There is little variation between patients in experiences with quality of care and therefore variation in evaluations of care is small between hospitals, which is reflected in the small intra-class correlation (ICC) ranging from 0.02 to 0.03. However, mostly ICCs are lower, for example, the median ICC calculated for more than 1000 primary care variables was 0.01 [45].

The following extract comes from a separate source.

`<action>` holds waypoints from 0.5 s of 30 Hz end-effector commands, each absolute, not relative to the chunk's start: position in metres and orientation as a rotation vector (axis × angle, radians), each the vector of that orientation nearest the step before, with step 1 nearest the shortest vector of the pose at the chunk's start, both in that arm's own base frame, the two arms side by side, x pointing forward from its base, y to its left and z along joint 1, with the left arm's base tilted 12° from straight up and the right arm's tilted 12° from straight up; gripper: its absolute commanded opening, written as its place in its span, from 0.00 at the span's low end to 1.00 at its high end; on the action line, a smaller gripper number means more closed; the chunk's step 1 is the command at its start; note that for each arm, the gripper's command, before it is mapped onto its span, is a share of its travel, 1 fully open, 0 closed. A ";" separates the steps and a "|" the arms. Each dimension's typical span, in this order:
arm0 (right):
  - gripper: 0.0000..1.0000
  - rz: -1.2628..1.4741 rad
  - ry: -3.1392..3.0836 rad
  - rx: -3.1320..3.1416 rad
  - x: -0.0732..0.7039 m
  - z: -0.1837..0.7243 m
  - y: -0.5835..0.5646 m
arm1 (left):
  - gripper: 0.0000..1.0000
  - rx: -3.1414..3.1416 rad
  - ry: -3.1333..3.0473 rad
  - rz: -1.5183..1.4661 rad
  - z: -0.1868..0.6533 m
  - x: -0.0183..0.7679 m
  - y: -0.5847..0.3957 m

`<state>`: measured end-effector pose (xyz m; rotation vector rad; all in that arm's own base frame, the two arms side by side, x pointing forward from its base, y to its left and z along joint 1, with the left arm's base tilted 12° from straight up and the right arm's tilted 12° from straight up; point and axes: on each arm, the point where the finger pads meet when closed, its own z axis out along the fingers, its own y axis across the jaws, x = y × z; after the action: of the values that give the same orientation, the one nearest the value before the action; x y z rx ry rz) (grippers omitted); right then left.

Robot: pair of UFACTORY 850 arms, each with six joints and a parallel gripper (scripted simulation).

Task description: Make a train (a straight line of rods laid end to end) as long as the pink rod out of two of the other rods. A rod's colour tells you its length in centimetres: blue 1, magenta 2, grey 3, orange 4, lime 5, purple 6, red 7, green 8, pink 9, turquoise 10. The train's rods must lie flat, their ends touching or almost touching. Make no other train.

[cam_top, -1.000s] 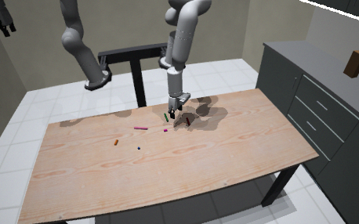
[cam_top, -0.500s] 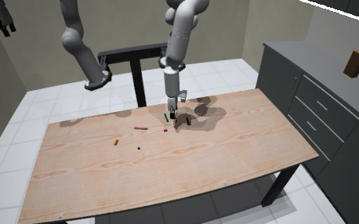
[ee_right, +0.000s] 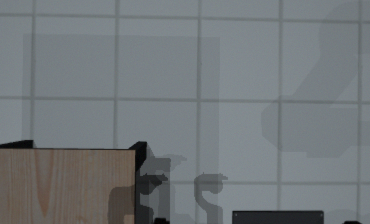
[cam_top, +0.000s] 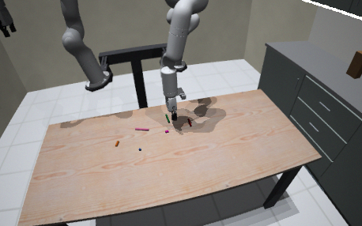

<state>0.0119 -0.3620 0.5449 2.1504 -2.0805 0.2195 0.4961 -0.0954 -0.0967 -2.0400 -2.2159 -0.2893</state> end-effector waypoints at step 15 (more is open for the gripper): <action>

Similar multilevel results were found for the dichotomous information variable. Age and self-rated health explained part of the probability of receiving information about what patients should do in case of an emergency after their cataract operation. Younger and healthier patients were more likely to report having received information than older and unhealthier patients. However, after entering these variables in the model still part of the probability of receiving information was explained by the hospital in which patients were operated. Therefore, we can conclude that on an item level the CQI Cataract is able to measure differences between hospitals in patients' evaluation of quality of care.

Conclusion

The CQI Cataract questionnaire is a reliable and valid instrument for measuring patients' experience with quality of care after a cataract operation. Use of this instrument allows comparisons between hospitals on two domains (i.e. communication with ophthalmologist, and communication about medication), two global ratings (i.e. of hospital and ophthalmologist rating), and on at least one item.